Coffee or the Web, the sense of experiencing an innovative rush begets more demand of, and expectations for, the same. Just read the sloganeering on the Slayer espresso machine Web site:
What lies on the other side of Caffe Artigiano, David Schomer, PID, FB80, Fair Trade, Cup of Excellence, and all the dreams of an organic, authentic, Coffee Universe now circulating and seemingly just beyond our grasp?
If Slayer was a Wired-friendly dot-com circa 1999, it would have been ridiculed for buzzword/hyperbole overload before finishing that sentence. And yes, Cup of Excellence competitions are clearly more recent constructs for coffee advancement. But for each legitimate advancement, there are dozens of examples such as the Japanese siphon brewer: a modern spit-shine on manufacturing design applied to 1830s coffee extraction technology.
Even if most “future of coffee” claims are vapor, what’s the harm in a little excitement, right? Well, things have gotten so ridiculous, and consumers have been so duped into thinking things are changing too fast for them to keep up with, that we have things like this video published a few days ago: How to brew a good cup of coffee Boing Boing.
From the post on BoingBoing.net:
Simple steps for brewing a right proper cup o’ joe. It’s really the “handsorting” step that trips up the less sophisticated coffee drinkers, but then, failure to prime one’s coffee filters is also a common mistake
Huh?! And then looking at the comments on these pages (and other online references to the same video), the great majority suggest that viewers took this video quite seriously … that they were completely oblivious to how much they were being punk’d into believing anything about innovative coffee technique and technology. Here’s the direct video as published by Ben Helfen, who works at Octane in Atlanta, GA:
Not long after posting this, Ben later had to add a disclaimer on the video’s Vimeo page, worried that people would take it seriously and make themselves horribly sick in the process:
DISCLAIMER: This video is meant to be a joke for my coffee industry friends. If you were to actually try this, it would taste nasty and probably make you sick.

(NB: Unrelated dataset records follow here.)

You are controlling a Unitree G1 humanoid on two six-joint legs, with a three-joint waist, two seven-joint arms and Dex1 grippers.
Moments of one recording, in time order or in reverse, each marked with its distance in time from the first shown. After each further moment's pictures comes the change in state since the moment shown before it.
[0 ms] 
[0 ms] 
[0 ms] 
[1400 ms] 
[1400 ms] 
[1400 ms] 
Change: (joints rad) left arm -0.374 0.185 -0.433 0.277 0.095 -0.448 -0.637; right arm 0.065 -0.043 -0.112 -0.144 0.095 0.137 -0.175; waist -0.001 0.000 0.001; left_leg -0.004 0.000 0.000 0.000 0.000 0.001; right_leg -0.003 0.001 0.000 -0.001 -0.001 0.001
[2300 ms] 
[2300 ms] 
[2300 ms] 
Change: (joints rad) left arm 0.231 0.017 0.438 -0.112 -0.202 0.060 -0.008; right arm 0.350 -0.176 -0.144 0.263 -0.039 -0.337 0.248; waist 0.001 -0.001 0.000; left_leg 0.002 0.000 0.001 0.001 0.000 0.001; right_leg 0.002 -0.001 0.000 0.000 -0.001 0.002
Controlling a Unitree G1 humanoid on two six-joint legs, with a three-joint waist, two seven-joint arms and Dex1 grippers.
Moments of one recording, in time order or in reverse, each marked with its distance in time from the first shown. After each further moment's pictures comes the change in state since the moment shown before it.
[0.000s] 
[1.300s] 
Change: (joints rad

Former US Barista Champion, Kyle Glanville, was obviously in on the joke with his excessive use of exclamation points in his Twitter feed. But despite its great humor, unfortunately the joke went over most people’s heads. That merely reflects how bad false expectations about coffee innovation have become today — and it is clearly what Ben Helfen was exploiting.
The Slayer could make the single origin shot more palatable in theory. But is all that devotion to a second-rate espresso shot made from trendy beans with a limited flavor profile worth it?